About Us
St. John the Evangelist Church in Carlton is a welcoming and friendly church that stands within the catholic wing of the Church of England.
The church is active both in its worship of God and its outreach into the community, and many community groups use the church's facilities.
Facilities include a refreshment area with seating and toilets in a separate room within the church, and there is Parish Hall with catering facilities and toilets directly opposite the front of the church. For more details on booking either of the facilities, contact Michaela Gallamore (Church Warden) on Tel: 07969 320720.
Many children and adults are baptised (christened) and many couples are married in St. John's throughout the year.
If you are interested in these sacraments then please contact the Vicar at the parish office in St. Helen's Church Athersley, on Saturday mornings between 10.30am and 11.00am.
The church of St. John the Evangelist was built for the village of Carlton in 1874/78 to a design by George Edmund Street for Edward Montagu, Earl of Wharncliffe, in memory of his father, John, Lord Wharncliffe, to serve the growing mining community.
Nikolaus Pevsner describes it as 'one of the grittiest of GE Street's churches.'
The church comprises a Nave, Lady Chapel and Chancel.
The most striking feature is its ‘saddleback tower’ which is an important feature of the local landscape.
The church contains a fine three manual JJ Binns Organ dating from 1898 (incorporating earlier work probably by Nicholson of Bradford), recently rebuilt by Wood of Huddersfield.
A new gallery at the west end of the church has given the opportunity to provide community facilities within the building.
There is a fine War Memorial in Portland stone in the churchyard, which features many species of daffodil in the spring.
The church is Grade II Listed (first listed on 13 Jan 1986).
Carlton, Barnsley St John.
By G.E. Street 1874-8, and one of the grittiest of his churches.

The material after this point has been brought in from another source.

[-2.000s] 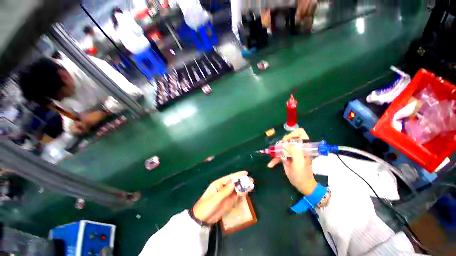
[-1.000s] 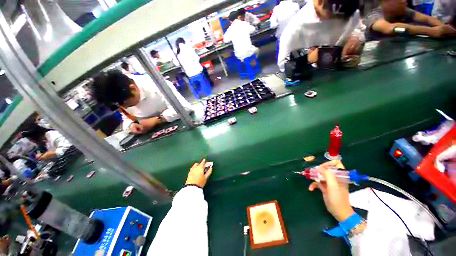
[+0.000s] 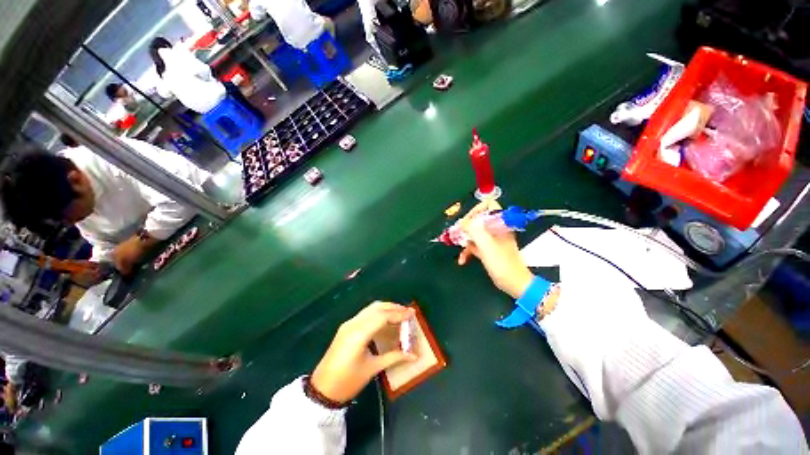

Dark stone tooled diagonally. Nave and N aisle, then a tower with a tall saddleback roof over the chancel's W bay. Its small circular staircase with conical top stands out on the S side. Varied Dec tracery, the tall W windows separated by a buttress. The chancel has a pointed tunnel vault, stone under the tower, wood in the E bay. The decorative features are consistent of c. 1300: piscina, sedilia, low chancel screen wall, pulpit and font. - Elaborate three-stage pinnacled Font Cover, from Wakefield Cathedral. - Rood by Christi Paslaru c. 2006 (cf. St Luke, Grimethorpe). Additions by Potts, Parry, Ives & Young, c. 2008.
Excerpt from: The Buildings of England, Yorkshire West Riding, Sheffield and the South by Ruth Harman and Nikolaus Pevsner, 1959/2017.